# Task prompt
What is the number of lines in the data below that hold the word "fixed"? Give nothing beyond that number.

# Given information
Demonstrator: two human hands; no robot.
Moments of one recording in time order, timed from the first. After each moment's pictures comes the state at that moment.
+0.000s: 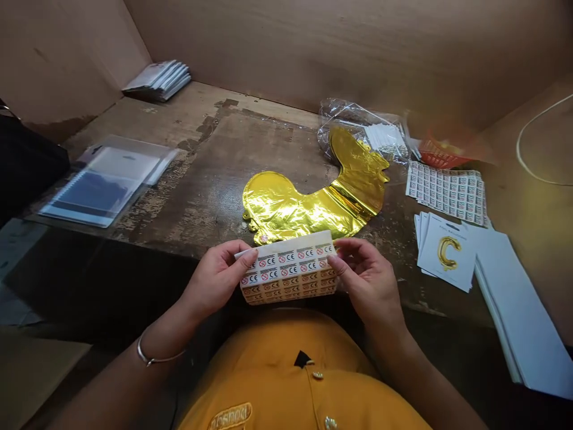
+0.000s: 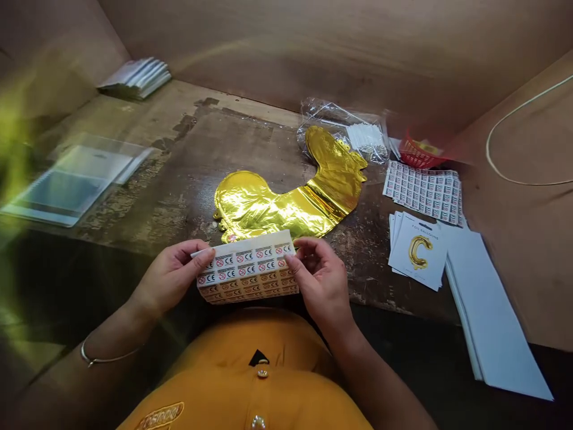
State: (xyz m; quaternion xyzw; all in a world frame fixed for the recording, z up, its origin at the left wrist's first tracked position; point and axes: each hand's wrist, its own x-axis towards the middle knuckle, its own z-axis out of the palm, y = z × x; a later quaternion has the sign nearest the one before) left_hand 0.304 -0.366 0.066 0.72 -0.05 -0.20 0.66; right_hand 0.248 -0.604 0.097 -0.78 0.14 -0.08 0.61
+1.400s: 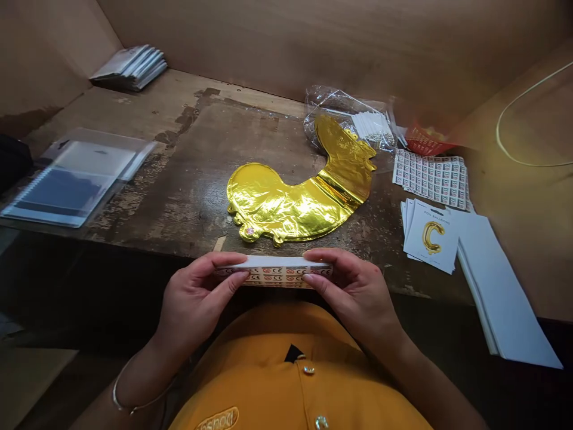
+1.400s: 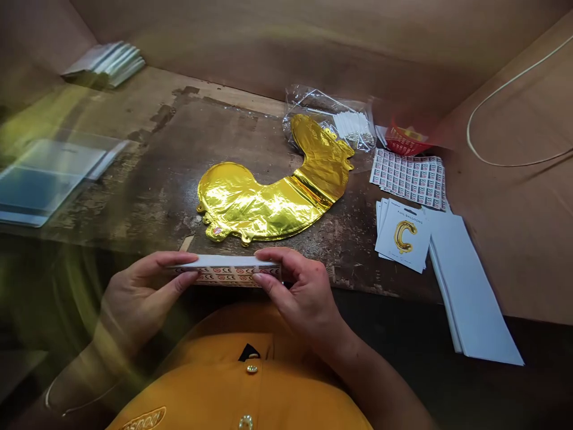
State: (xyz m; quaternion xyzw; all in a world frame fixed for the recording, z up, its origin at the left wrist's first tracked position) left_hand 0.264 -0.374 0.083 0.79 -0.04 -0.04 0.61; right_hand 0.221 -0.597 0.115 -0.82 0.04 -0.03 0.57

# Exercise solution
2